What to produce:
When you reach the line with "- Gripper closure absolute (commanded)" in the data below, begin printing lines exactly, and stop once the line with "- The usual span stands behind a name" has been printed.

═════ Record extracts

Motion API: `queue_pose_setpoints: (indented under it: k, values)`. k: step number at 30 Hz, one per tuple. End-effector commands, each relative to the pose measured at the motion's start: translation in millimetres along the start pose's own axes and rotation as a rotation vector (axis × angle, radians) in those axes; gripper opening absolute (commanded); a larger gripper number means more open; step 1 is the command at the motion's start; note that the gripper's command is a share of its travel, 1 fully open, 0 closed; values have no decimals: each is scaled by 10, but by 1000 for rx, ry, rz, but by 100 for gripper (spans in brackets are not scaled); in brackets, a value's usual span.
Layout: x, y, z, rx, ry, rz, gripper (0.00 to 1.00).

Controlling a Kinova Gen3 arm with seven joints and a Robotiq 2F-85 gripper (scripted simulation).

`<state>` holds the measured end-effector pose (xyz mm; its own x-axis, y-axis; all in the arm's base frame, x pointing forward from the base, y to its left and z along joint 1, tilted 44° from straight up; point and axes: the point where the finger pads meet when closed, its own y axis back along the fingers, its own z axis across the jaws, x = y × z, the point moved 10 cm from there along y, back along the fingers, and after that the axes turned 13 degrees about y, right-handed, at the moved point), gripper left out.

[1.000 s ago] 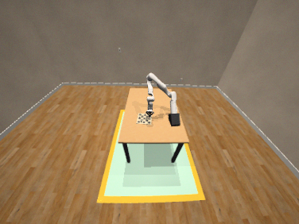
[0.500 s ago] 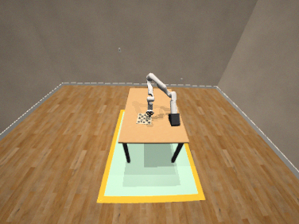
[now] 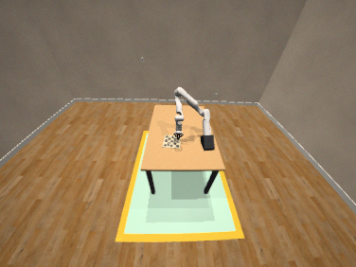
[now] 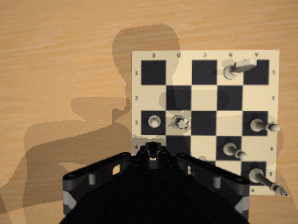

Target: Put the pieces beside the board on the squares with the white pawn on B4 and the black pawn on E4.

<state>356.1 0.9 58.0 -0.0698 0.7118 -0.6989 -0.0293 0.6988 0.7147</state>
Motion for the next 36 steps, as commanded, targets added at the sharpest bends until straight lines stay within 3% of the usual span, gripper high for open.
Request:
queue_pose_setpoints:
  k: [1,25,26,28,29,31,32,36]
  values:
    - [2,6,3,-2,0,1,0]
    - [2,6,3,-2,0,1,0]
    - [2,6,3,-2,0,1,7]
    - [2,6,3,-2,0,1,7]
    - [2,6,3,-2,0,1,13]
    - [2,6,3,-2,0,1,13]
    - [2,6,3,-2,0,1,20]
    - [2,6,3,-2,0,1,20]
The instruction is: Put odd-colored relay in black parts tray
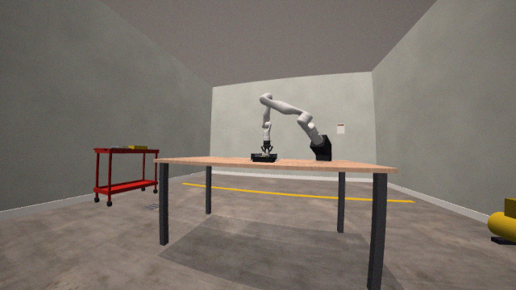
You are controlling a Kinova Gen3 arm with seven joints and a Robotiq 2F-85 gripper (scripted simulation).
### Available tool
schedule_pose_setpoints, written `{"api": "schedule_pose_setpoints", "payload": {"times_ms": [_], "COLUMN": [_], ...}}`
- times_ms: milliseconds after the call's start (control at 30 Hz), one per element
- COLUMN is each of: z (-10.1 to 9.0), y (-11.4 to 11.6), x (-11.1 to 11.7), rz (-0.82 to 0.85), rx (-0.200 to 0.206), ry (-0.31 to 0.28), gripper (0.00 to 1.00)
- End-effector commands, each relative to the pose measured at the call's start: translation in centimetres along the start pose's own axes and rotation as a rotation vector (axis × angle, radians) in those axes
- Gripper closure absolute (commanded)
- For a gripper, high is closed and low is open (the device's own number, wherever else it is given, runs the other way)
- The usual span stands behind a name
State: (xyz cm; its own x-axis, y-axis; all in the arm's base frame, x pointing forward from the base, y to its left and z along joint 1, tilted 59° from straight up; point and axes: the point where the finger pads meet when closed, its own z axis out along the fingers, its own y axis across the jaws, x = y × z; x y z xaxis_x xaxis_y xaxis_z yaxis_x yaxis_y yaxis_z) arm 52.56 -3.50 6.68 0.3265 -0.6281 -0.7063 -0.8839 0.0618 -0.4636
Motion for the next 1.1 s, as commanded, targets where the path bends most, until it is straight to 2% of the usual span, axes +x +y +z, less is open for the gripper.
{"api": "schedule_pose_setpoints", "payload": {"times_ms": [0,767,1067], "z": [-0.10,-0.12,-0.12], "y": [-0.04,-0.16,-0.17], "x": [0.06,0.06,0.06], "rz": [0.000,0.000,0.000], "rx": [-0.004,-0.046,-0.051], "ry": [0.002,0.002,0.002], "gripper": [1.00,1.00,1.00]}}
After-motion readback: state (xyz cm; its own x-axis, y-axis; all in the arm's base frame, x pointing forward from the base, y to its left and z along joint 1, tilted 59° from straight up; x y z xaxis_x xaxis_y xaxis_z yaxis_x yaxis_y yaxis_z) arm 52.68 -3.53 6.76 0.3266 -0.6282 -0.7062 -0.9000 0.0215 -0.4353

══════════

Completed task:
- Gripper closure absolute (commanded)
- For a gripper, high is closed and low is open (the device's own number, wherever else it is given, runs the other way)
- The usual span stands behind a name

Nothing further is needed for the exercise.